Rollover Trust IRA To Surviving Spouse IRA

My wife and I had Revocable Trusts with each of us as the Trustee of the other’s Trust. Due to flawed legal advice by the estate lawyer who drafted the Trusts, my wife, now deceased, had her trust listed as the beneficiary of her IRA. I am the surviving spouse, trustee of her Trust, sole beneficiary of her Trust, and the oldest beneficiary. Her IRA is now an Inherited IRA registered in the name of her Trust at Fidelity Investments with me listed as the trustee. As the trustee, I have full discretion over all actions pertaining to her Trust. I receive an annual RMD and I’m issued a 1099-R under my SSN. I want to rollover/move her Trust IRA into my own non-trust individual IRA at Fidelity Investments.

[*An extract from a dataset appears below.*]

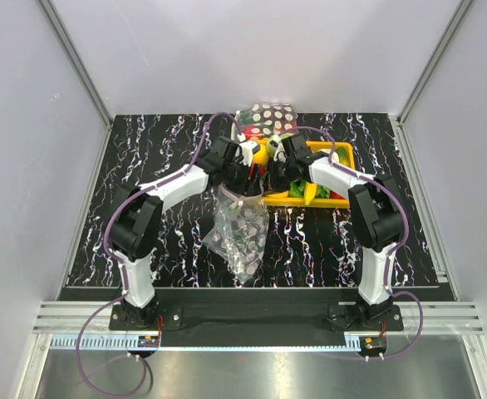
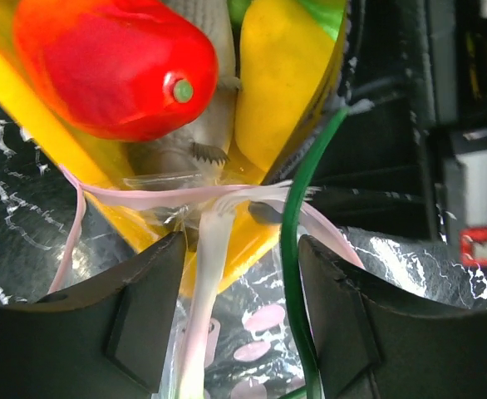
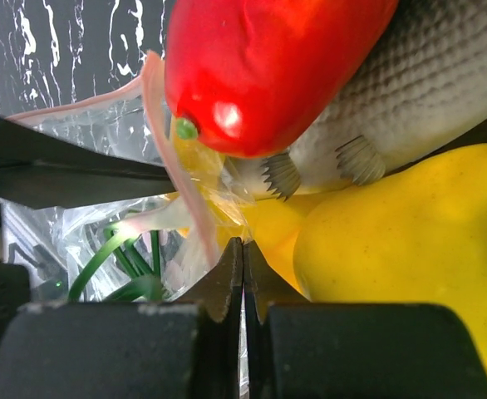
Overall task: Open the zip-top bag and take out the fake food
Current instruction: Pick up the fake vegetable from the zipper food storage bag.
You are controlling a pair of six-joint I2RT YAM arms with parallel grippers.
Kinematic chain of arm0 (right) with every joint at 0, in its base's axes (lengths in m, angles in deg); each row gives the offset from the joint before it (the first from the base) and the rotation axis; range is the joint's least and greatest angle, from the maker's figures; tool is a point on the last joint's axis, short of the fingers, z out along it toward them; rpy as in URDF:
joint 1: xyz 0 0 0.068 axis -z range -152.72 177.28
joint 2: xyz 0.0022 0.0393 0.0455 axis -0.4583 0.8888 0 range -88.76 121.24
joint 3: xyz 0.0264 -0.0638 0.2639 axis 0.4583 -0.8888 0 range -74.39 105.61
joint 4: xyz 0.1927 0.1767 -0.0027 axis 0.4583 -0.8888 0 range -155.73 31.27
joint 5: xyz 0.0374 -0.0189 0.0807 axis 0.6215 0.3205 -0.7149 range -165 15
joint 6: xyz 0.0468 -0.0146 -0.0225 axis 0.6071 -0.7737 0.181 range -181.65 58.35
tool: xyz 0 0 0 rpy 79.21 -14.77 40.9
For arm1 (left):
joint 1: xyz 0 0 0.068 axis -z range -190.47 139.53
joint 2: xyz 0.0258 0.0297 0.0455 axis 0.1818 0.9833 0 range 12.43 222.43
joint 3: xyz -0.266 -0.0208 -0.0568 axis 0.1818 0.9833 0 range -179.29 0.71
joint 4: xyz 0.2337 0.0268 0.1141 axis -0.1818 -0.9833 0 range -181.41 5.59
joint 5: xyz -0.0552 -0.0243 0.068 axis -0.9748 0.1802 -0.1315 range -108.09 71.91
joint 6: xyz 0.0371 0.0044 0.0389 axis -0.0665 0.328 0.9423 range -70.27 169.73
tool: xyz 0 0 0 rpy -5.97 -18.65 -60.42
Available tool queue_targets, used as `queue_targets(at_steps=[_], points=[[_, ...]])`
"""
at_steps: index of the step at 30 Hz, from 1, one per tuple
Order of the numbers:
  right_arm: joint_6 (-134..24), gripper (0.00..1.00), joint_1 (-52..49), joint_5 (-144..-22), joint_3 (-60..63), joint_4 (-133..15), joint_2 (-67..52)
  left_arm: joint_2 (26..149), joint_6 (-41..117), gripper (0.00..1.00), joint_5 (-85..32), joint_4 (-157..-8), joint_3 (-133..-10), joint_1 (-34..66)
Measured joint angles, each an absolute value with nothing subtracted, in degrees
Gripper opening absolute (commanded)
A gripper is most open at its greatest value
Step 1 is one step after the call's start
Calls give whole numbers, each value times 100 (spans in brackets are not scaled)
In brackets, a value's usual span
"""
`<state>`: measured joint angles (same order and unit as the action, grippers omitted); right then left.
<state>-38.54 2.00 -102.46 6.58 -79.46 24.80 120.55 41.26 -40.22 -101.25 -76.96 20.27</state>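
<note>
The zip-top bag (image 1: 239, 229) hangs crumpled in mid-table, its top lifted between my two grippers. My right gripper (image 3: 243, 249) is shut on a thin edge of the bag's mouth, just under the pink zip strip (image 3: 181, 179). My left gripper (image 2: 242, 283) is open; the pink zip strip (image 2: 206, 249) and a green stem (image 2: 292, 274) pass between its fingers (image 2: 144, 307). Green fake food (image 3: 119, 258) shows inside the bag. A red fruit (image 2: 110, 66) and a yellow fruit (image 2: 281, 75) lie close behind it, in the tray.
A yellow tray (image 1: 343, 151) at back right holds the red fruit (image 3: 268, 66), a grey toy fish (image 3: 426, 91), the yellow fruit (image 3: 401, 233) and green pieces. A bag with large polka dots (image 1: 267, 119) lies behind it. Both grippers (image 1: 263, 173) crowd the tray's left end.
</note>
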Motion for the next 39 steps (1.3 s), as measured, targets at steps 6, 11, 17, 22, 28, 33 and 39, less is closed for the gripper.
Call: queue_targets(at_steps=[6, 11, 17, 22, 28, 33, 39], points=[[-3828, 0, 211, -10264, 487, -7850, 2347, 12217, 4106, 37, -4000, -10123, -7818, 2053], [-3808, 0, 204, -10314, 433, -7831, 2218, 12297, 4187, 7, -3897, -10169, -7825, 2049], [-3804, 0, 200, -10316, 433, -7835, 2124, 11961, 4198, 0, -3875, -10193, -7617, 2049], [-3834, 0, 156, -10299, 433, -7859, 2080, 11430, 4065, 0, -3858, -10233, -7532, 2047], [-3915, 0, -38, -10290, 433, -7953, 2006, 10982, 3840, 0, -3775, -10198, -7689, 2005], [-3974, 0, -154, -10277, 433, -7968, 1849, 10944, 3612, 0, -3648, -10016, -7897, 1902], [-4092, 0, -274, -10242, 400, -7986, 1608, 10944, 3403, 0, -3309, -9920, -8185, 1730]])
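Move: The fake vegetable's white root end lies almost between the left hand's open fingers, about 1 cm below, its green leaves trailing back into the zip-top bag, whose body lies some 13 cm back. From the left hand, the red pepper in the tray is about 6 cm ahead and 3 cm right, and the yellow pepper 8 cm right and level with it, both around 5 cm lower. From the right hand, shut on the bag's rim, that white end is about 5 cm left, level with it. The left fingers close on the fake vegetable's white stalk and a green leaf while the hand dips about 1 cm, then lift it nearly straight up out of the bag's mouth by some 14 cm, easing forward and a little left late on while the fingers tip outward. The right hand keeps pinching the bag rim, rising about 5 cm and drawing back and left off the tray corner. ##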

1. Does the IRS permit this and what can I quote as the authority?
2. Can this be done without a PLR from the IRS?
3. Do you know of any cases where Fidelity has done this in the past?
4. If I can’t rollover/move the account, which RMD table should be used to calculate the RMD?



Fidelity has the trust information, otherwise the trust would not be qualified for look through. There are several PLRs allowing a spouse with rights to withdraw from the trust to roll the balance over to their own IRA, and this is clearly permitted in this case. Some of these are 2006 03032, 2009 15063, and 2009 40031. Ask to speak to an inherited IRA specialist at Fidelity to see if they will transfer the balance to either an inherited IRA for you from which you can do the rollover, or directly to your own IRA. It would be a waste of money to have to go through the PLR process, but you will have to unless Fidelity concurs.  Note that since this trust became irrevocable upon your wife’s death, it should have an EIN and the 1099R should be issued to the trust EIN, so not sure why it is issued to your SSN when the payee is the trust. If this cannot be accomplished, your RMD divisor would be from Table I, and a new table divisor would be pulled from the table each year instead of the 1.0 reduction. Of course, Table I will produce a much higher RMD than the Uniform Table that applies to your own IRA.

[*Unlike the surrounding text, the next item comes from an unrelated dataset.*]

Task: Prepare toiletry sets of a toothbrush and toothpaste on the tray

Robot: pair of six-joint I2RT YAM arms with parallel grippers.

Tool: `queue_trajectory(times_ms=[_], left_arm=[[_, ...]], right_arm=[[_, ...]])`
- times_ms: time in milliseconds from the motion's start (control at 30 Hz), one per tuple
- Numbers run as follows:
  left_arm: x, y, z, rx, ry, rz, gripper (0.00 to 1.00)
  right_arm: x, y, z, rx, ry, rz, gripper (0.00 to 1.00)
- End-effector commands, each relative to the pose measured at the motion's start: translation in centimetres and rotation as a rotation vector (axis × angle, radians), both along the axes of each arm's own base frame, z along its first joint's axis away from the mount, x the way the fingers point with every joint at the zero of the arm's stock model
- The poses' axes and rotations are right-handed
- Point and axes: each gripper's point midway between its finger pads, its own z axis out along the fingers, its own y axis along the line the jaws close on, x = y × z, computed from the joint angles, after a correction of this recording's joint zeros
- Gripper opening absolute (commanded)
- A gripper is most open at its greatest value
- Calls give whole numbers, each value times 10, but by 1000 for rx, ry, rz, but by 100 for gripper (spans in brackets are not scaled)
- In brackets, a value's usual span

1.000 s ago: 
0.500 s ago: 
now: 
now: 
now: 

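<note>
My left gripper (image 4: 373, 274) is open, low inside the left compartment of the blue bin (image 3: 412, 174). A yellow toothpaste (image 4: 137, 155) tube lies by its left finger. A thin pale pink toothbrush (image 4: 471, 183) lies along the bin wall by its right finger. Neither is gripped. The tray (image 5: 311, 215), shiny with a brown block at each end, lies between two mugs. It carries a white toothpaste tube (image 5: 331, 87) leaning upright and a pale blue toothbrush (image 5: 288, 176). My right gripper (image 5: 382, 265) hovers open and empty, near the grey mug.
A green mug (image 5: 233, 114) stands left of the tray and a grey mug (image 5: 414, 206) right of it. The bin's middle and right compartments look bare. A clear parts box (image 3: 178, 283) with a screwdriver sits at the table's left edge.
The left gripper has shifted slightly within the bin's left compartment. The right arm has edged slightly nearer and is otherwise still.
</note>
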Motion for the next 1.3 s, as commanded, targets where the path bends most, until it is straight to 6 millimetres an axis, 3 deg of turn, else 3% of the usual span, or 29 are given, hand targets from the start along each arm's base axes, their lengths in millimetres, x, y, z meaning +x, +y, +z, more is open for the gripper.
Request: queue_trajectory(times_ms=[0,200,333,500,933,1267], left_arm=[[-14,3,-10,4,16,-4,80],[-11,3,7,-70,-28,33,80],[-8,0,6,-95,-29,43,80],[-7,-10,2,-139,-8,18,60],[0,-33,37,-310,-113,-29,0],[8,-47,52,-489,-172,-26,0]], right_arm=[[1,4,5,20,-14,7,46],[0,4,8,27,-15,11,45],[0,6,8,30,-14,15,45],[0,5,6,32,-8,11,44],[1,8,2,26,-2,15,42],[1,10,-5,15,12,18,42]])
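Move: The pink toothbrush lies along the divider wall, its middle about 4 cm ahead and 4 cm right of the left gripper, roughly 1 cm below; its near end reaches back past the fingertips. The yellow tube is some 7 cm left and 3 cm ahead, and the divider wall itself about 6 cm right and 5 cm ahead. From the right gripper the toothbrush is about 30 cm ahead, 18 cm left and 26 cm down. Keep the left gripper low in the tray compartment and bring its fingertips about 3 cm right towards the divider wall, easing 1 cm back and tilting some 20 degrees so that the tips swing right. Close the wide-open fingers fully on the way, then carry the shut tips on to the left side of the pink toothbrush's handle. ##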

  • It depends on the terms of the trust.  See my articles on this in the October 1997 issue of Estate Planning, http://kkwc.com/wp-content/uploads/2015/04/AR20050125164755.pdf , and in the June 2015 issue of Trusts & Estates, http://kkwc.com/wp-content/uploads/2015/08/IRA-Rollovers-Making-this-option-possible.pdf ,  I obtained several of the rulings cited in the articles.
  • If a rollover is permissible, Fidelity might or might not want a ruling or a legal opinion.  The lawyer handling her estate (assuming it’s someone other than the one who did her estate planning) should be able to resolve it with Fidelity.  If not, you may want to consult with competent counsel.
  • Revocable trusts make sense in some cases, and in some states.  However, they’re overhyped and oversold, and aren’t necessary in most cases in most states, and tend to be a distraction (as appears to have been the case here).